> Dataset content

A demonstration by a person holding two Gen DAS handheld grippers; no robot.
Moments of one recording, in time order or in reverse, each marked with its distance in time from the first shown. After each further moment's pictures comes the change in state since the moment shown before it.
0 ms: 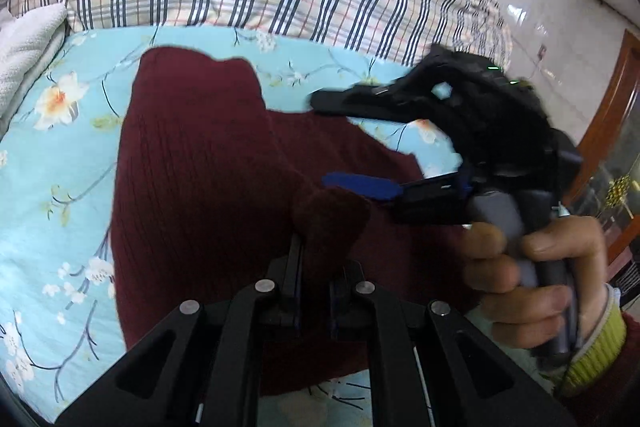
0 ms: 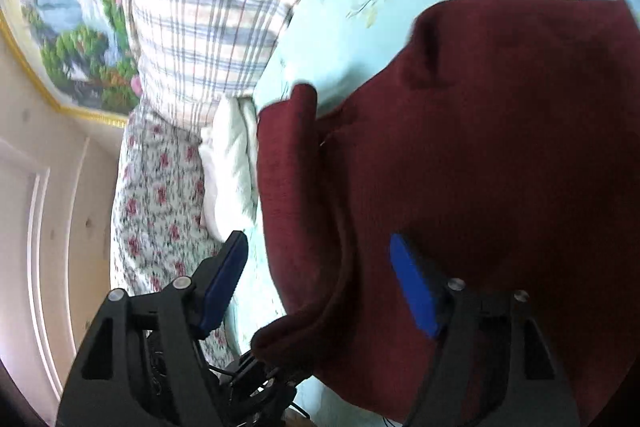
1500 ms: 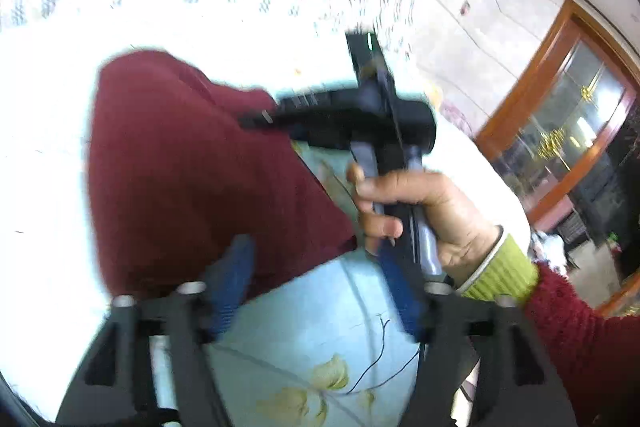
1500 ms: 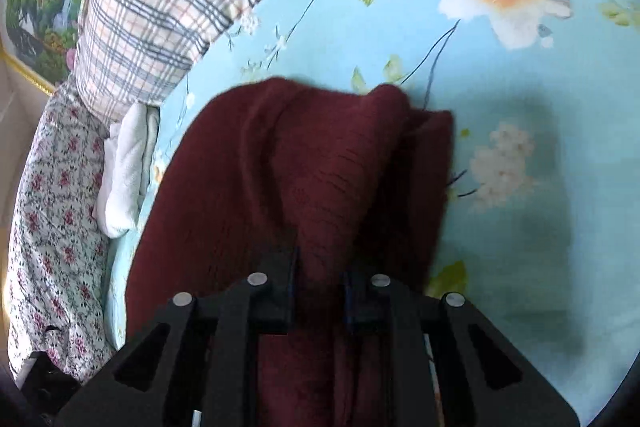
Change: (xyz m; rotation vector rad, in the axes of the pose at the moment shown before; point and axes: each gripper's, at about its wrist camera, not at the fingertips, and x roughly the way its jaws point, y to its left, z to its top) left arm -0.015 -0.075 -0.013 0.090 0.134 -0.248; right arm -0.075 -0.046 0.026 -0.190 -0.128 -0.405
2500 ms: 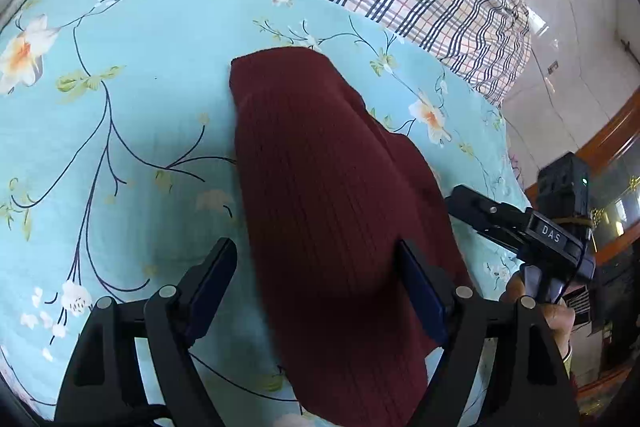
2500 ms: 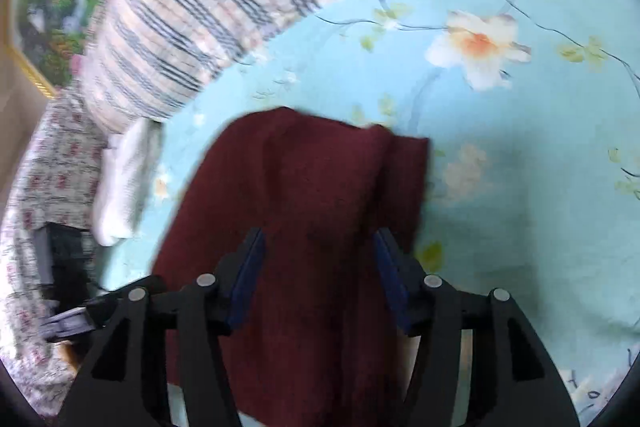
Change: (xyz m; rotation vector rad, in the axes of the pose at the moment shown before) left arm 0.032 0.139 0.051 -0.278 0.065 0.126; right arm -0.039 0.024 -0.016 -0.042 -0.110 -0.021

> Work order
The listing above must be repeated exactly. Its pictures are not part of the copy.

> Reply
A demonstration by a person holding two Gen DAS handheld grippers; no robot.
Moments of one recording, in time order or in reverse, each marked with its distance in time from the first shown. After each further moment's pictures comes the change in state since the moment shown before it.
0 ms: 
0 ms: 
1500 ms: 
1500 ms: 
Change: (xyz m; rotation vector rad, in the axes of the pose at the moment shown before; point and axes: each gripper's, at about its wrist camera, not at the fingertips, and x roughly the way its jaws point, y to its left, z to its top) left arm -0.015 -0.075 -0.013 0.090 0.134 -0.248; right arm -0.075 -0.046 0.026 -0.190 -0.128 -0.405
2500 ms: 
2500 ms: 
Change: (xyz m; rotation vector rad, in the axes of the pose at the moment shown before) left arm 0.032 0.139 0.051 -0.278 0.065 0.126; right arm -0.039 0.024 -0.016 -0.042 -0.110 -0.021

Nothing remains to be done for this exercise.